Let me preface this article by saying that I’m a little biased when it comes to VR. I’ve been a part of the VR community since the original Oculus Rift developer kit. With that in mind, I want to talk to you about the best VR sets on the market right now.

After all, just because the VR market is still developing, doesn’t mean there aren’t dozens of VR sets on the market, some decent and some garbage-tier.

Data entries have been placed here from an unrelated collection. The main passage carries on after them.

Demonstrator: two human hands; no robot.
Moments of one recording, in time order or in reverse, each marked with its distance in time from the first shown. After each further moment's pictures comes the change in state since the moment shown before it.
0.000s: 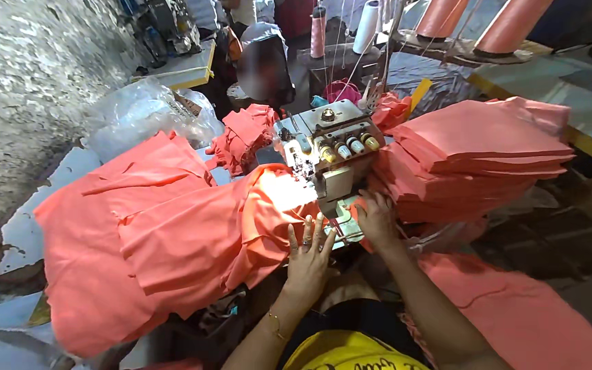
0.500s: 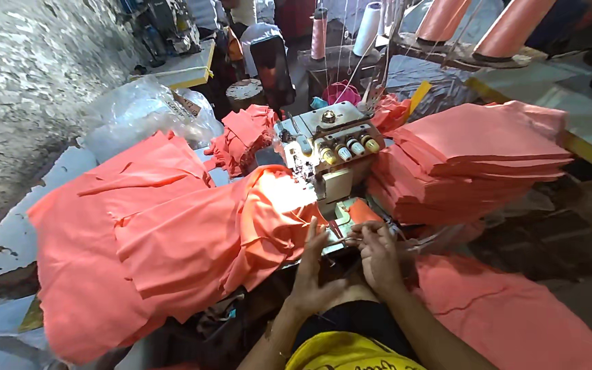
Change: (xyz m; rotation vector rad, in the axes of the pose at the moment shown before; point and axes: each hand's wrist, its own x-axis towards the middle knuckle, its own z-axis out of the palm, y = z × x) left_hand -0.011 0.003 0.014 -1.515 0.444 0.177; right_hand -0.070 -0.047 -0.015 1.304 0.037 0.392
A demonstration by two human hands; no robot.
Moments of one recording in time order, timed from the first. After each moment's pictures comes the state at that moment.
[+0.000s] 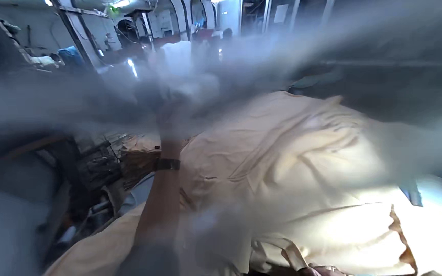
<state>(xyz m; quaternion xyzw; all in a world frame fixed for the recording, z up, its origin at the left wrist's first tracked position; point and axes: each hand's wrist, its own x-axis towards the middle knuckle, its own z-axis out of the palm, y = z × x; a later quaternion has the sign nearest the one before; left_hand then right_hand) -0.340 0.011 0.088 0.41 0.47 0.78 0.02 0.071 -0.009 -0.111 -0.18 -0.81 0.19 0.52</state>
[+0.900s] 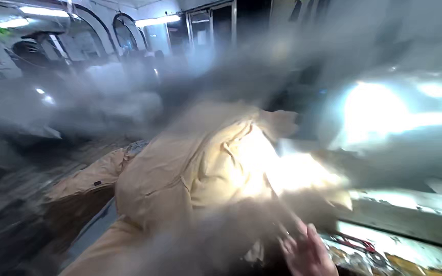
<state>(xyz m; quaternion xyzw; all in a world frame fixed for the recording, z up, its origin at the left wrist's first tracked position) -0.043 -0.021 -0.026 0.71 0.29 0.60 0.21 0.116 -0.044 -0.064 -0.16 -0.45 0.61 0.63</state>
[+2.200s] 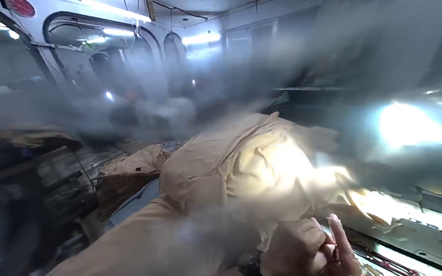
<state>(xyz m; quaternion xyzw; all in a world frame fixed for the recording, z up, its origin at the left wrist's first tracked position) -0.004 -0.070 -0.030 0.80 0.31 0.51 0.02 0.125 -0.085 -0.064 -0.14 -0.66 0.44 0.60</state>
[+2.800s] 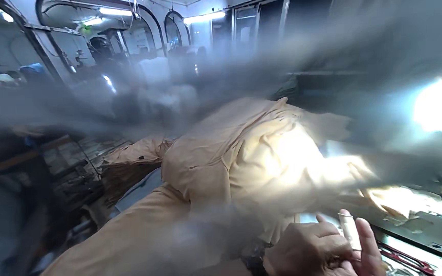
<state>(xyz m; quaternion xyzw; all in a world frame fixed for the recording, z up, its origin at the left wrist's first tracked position) 0.003 -0.072 -0.037 0.82 0.24 0.52 0.06 0.128 -0.093 -0.060 -0.13 -0.60 0.48 0.63</state>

This list won’t be a comprehensive review on the sets shown, and I won’t be showing any of those VR headsets meant for your phone. No, I’ll be focusing on VR headsets you can game on, AKA ones you can connect to your PC/console.

So, without further ado, let’s start the list!

The Oculus Quest

Let’s kickstart the list by talking about the most mainstream-friendly VR headset out of the bunch, the Oculus Quest. The Oculus Quest can play most of the games that the regular headsets can, but you don’t need a separate PC to run the Quest, as it’s powered by internal components.

Because of this, the games won’t run as well as they would on a tethered headset, but the Quest is great as a portable, mainstream option. Plus, you get to avoid a mess of cables!

However, if you don’t mind cables and want the best performance possible, then I recommend the Oculus Rift S.

The Oculus Rift S

The Oculus Rift S is similar to the Oculus Quest in every way except functionality, since the Rift S requires the user to own a high-end PC to run VR games. But in exchange for the wireless capabilities, you get a higher resolution, sharper graphics, higher framerates, and better tracking.

Plus, the Rift S is cheaper than the Oculus Quest, so if you have a high-end gaming PC, then I highly recommend choosing the Rift S over the Quest.

 Ok, but what if you want the best of the best? You want a VR experience uncontested by anything else, letting you experience the worlds of VR in the best way possible? Then I recommend to you, the Valve Index.

The Valve Index

Valve’s lied dormant for years, so when they announced the Valve Index, people were surprised. What people were more surprised by, however, was that the Valve Index exceeded expectations set by every reviewer, and set itself apart from every other headset by being the best in everything.

The controllers are ergonomic, the headset has the highest resolution displays of any headset, the FOV is the largest of any headset, etc. There’s no downside to buying the Index…except price.

While the Oculus headsets range from $400-600, the Valve Index costs $1,000 for the full package (headset, controllers, and base stations). If you’re willing to splurge a bit, however, you’ll find yourself with the best headset money can buy.

What if you’re a console gamer, though? Is there anything for you then? Unfortunately, Xbox users are left wanting, but PS4 users can use PlayStation VR.

PlayStation VR

The PlayStation VR package doesn’t cost much ($200-$300), and with it you get access to a plethora of VR games. Whether you want be Batman taking down bad guys, or a man wielding two lightsabers, cutting down boxes to a beat, you’re sure to find fun with a PlayStation VR set.

However, the PSVR is limited in graphic fidelity, since it’s pretty old at this point, and Sony has yet to release a refresh.

Conclusion

Virtual Reality is a market full of potential, and the headsets I’ve listed out today help you find some of that potential. I own the Rift S and love it, so I’m a bit biased towards that one!

 There are plenty of VR online games as well, so be sure to pick up a decent gaming VPN to keep yourself safe during these games. Other than that, have fun with your new VR headset!